Geocoding with Cicero in Google Docs: An Open Source Collaboration

Geocoding with Cicero in Google Docs: An Open Source Collaboration

A Google Spreadsheet with addresses geocoded and stamped with their US House districts.

Several days ago as our Data Analytics and Marketing teams were planning the Azavea “Lunch and Learn” workshop series (our final Wednesday workshop is still open! Register here.), my colleague Jeremy Heffner discovered a script written originally by Dave Cole and Tom MacWright at MapBox: geo-googledocs.

Geo for Google Docs is a small Javascript add-on that adds address-based geocoding and GeoJSON export capabilities to Google Spreadsheets. So, if you have a long list of street addresses you need to geocode, you can easily throw them in a Google Spreadsheet and simply copy/paste this script via the Google Docs Script Editor. After only a few button clicks, latitude and longitude columns are added to your spreadsheet and populated with coordinates for each of your address records. How easy is that!?

Jeremy and Sarah Cordivano realized this would be a great tool to demo the principle of geocoding to attendees at Sarah’s “From Databases to Maps” Lunch and Learn workshop. Google Docs/Drive is free for personal use and nonprofit organizations and also used by many businesses, so tons of people are familiar with the software already. Many small organizations already use spreadsheets to collect data on the constituents they serve, and even if they’ve already invested in a more robust Contact or Constituent Relationship Management system (CRM) like Salesforce or CiviCRM, it’s easy to move records back and forth between a CRM and spreadsheets.

Our Cicero API supports address-based geocoding too, so Jeremy spent some time integrating Cicero as a geocoding provider into the MapBox geo-googledocs script, which already supported the Yahoo PlaceFinder and Mapquest Nominatim APIs.

We were all excited to see Tom from MapBox accept and merge Jeremy’s pull request in time for Sarah to show off the script and geocoding using the Cicero API at the July 17th Lunch and Learn workshop. She also wrote this handy PDF tutorial for installing the script and then publishing the results in a CartoDB web map.

While geocoding is cool, what really makes the Cicero API powerful is the wealth of data we have available for matching addresses to local, state, and national legislative districts, elected officials, census geographies, watersheds, schools, and more. We frequently get requests from advocacy groups and other clients to batch process a database of constituent addresses and “stamp” each record with district information. This got me thinking – it was easy enough for Jeremy to add latitude and longitude fields from Cicero to the script, what if customers could use it to batch process their own spreadsheets and include other data fields from Cicero like congressional districts or elected official contact info?

So, I made my own fork of the geo-googledocs script on Github and spent some time working on exactly that. Specifically, I added a “new” geocoder to the list, “cicero_ushouse”:

[github file = “/andrewbt/geo-googledocs/blob/master/MapBox.js” start_line = “57” end_line = “77”]

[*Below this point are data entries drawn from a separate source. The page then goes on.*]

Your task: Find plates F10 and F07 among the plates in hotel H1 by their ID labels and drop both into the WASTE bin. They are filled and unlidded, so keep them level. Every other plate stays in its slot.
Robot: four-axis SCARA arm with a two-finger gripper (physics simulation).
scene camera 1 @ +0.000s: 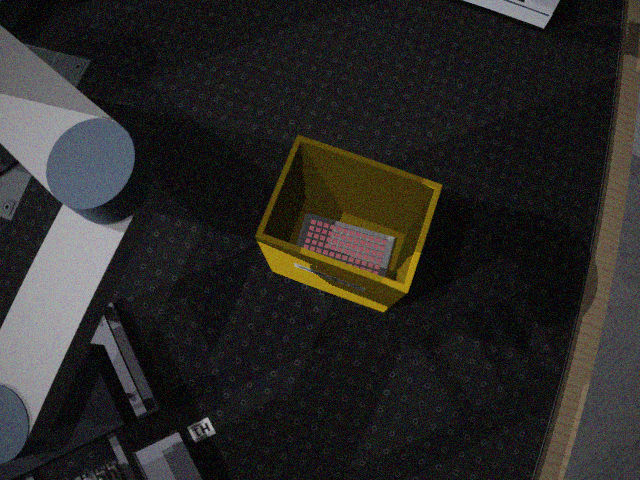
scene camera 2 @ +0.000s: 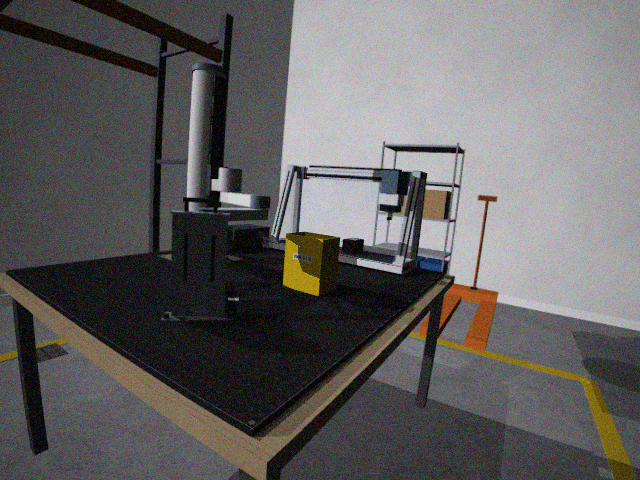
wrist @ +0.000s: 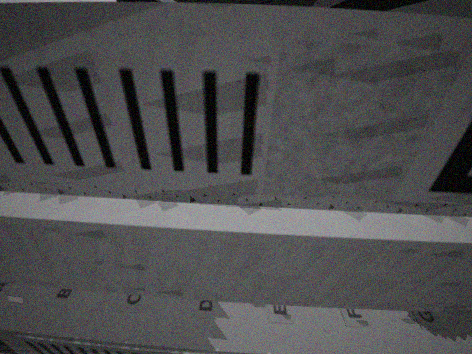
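A plate F10 (scene camera 1: 365,249) is part of the scene, though the plate F10 is out of frame in the wrist view. The scene also has a plate e10 (wrist: 40,312); scene camera 2 does not show the plate e10, hidden by a hotel H1.
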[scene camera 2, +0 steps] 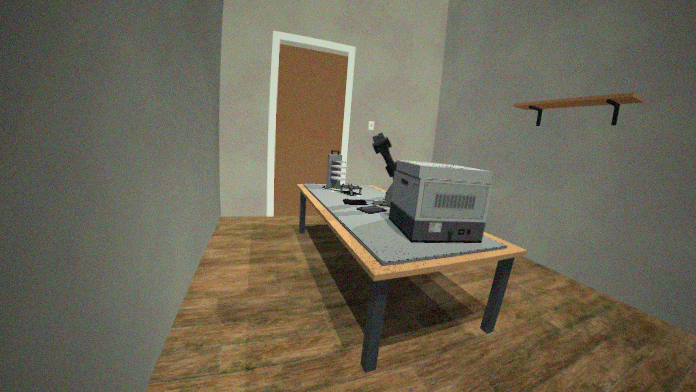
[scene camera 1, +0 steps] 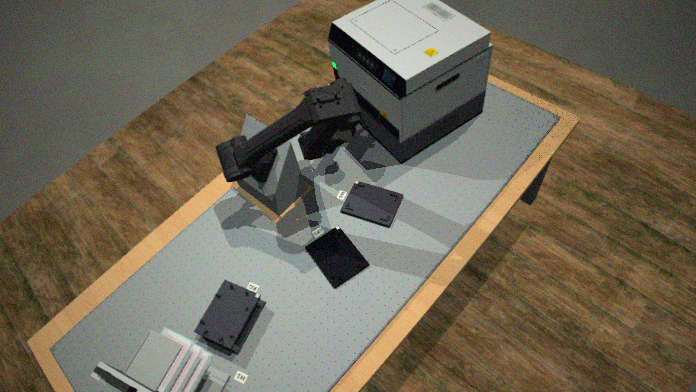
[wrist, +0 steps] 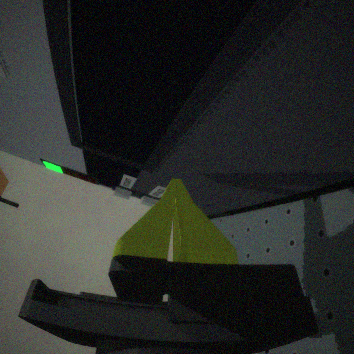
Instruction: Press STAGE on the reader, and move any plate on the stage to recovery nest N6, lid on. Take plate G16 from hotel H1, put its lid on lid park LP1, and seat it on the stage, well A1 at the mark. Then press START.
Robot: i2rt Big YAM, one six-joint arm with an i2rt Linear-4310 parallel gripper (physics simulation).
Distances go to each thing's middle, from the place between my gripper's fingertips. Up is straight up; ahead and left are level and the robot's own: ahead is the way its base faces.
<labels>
I see the dark panel [wrist: 133, 73] 7 cm ahead of my hand and 5 cm above it. Also, from my hand: LP1 pad [scene camera 1: 334, 253] (42 cm to the right, 31 cm ahead, 8 cm below).
</labels>
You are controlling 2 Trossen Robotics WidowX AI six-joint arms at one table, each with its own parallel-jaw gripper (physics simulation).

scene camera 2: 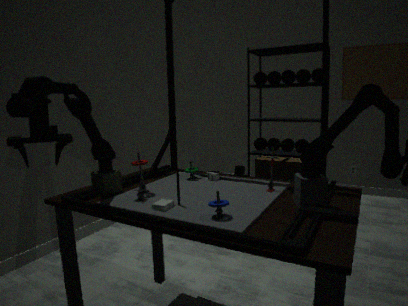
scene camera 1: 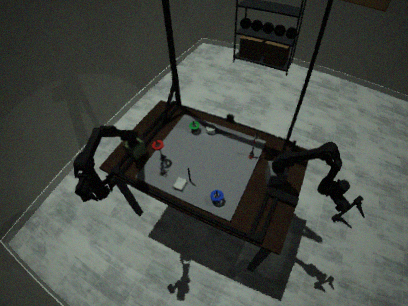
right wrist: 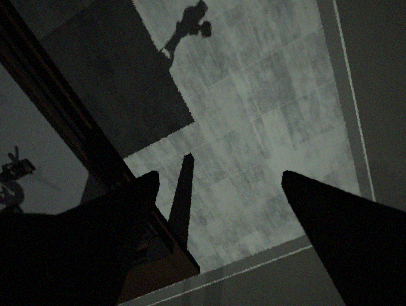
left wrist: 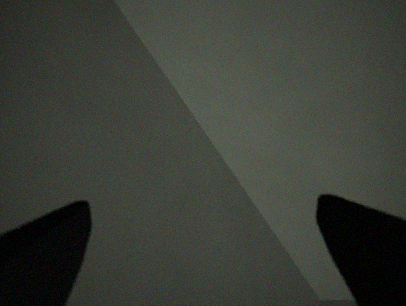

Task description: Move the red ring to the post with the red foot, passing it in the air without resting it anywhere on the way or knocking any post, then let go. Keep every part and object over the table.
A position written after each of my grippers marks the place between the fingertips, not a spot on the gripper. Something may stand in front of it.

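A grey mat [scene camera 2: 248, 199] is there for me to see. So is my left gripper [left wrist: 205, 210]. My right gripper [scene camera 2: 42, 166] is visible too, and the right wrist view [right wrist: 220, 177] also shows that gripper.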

When the cicero_ushouse geocoder is used, the script makes a query to Cicero’s /legislative_district endpoint (much like Jeremy’s original modification) but filters on district_type=NATIONAL_LOWER, which for addresses in the USA will result in the return of their US House of Representatives district. I also added code in other areas of the script to pull the district’s label, state, and alphanumeric ID, and populate three additional columns in the spreadsheet with those fields. Mapbox’s code was flexible enough that these additional columns are added as attributes to each of the address points when exporting the data to GeoJSON – I didn’t need to add any extra code! Having political districts as attributes for your addresses can enable you to make choropleth maps or other analysis of where your addresses lie politically. My fork is only a proof of concept at this point, but I plan to keep adding to it. But right now it demonstrates that with just a few extra lines of Javascript, anyone can customize geo-googledocs to pull whatever fields they’d like from Cicero’s geocoding endpoints.

geo-googledocs is a tiny, one-file repository that accomplishes a fairly basic (though crucial) task, but itĀ embodies a lot of the power I see in open source software. The MapBox developers originally wrote it a year ago. Things could have ended there. But thanks to Github, we were able to discover, fork, improve, and contribute to the original project. Even if it is just one file, it’s pretty cool for informal collaboration like this to happen so seamlessly!